After graduating, Uyterhoeven decided to work as a research associate for a visiting Harvard professor at a prominent Swiss business school. Several times during that year, the Business School professor he was working with had scheduling conflicts with his class and asked Uyterhoeven to teach in his stead. That was when Uyterhoeven fell in love with the theatricality of teaching.
In addition to his teaching, Uyterhoeven brought the same energy and conscientiousness to a variety of administrative roles as well. Over the course of his career, he worked in several positions at the Business School and set the model for reunions, developed corporate and public relations, and oversaw extensive campus renovations.
“You and I could walk together around the Business School and I could point out many things and say ‘that is Hugo,’” said Angela Q. Crispi, Business School executive dean for administration.
Crispi described a meeting where Uyterhoeven brought three separate flip charts and ran between each of them with colored pens to capture the ideas of his colleagues. When renovating faculty offices, he built mock-ups of three potential layouts and had professors test them for a year.
“He had this ability to go from a vision to how to implement at a micro level,” Crispi said.
Uyterhoeven even extended his administrative talents beyond the Business School—to Weston, Mass., where he lived for more than 40 years, and to John’s Island in Vero Beach, Fla., where he retired with his wife, Julie Zhu. Moon recalled how as president of the Weston Forest and Trail Association, her father ultimately doubled the acreage of conservation land and trails.
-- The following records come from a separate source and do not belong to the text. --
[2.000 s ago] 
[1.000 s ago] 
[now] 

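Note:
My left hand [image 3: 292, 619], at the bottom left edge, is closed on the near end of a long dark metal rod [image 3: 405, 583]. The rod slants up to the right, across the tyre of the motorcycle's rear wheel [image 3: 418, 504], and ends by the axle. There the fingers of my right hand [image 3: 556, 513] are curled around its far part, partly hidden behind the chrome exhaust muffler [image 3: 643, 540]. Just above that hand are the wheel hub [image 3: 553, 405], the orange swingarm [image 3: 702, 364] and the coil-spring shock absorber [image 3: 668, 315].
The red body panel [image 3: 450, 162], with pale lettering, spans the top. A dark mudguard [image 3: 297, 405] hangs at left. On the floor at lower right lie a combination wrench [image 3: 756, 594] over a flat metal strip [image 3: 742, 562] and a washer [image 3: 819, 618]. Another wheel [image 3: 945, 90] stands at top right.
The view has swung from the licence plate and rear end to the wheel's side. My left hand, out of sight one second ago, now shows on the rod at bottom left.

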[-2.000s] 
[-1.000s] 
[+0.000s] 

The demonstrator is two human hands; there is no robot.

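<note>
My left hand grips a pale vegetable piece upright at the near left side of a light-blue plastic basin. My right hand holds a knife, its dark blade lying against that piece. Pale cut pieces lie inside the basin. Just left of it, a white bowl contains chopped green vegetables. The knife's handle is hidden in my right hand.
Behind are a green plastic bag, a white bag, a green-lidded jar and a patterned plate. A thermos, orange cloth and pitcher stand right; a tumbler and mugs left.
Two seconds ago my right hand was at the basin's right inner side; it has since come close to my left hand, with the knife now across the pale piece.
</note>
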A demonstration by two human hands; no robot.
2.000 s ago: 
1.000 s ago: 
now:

He even used a connection with a former student to acquire free trail markers made of scrap aluminum.
Upon retirement, he served as president of his condominium association for seven years, restructuring their finances, improving their hurricane insurance, and enacting physical renovations to the building.
He also co-chaired a business and economic history lecture series at the John’s Island Club called the Gold Seminar.
“Hugo wanted more in retirement than golf and tennis,” George D. Higgs, the other co-chair of the Gold Seminar, wrote in an email. “You knew you were in the presence of greatness.”
Uyterhoeven loved jazz and had a comprehensive CD collection ranging from household names like Billie Holiday and Ella Fitzgerald to more niche singers like Blossom Dearie and Eartha Kitt. Moon said his biggest advice was to never take yourself too seriously–and to never bounce a check.
“For me and for so many of us he has always been our rock,” Moon said. “Somehow I feel a strength and a readiness to know that all of the things I’ve learned from him are a part of me now.”
Uyterhoeven is survived by his wife, Julie Zhu, and five daughters.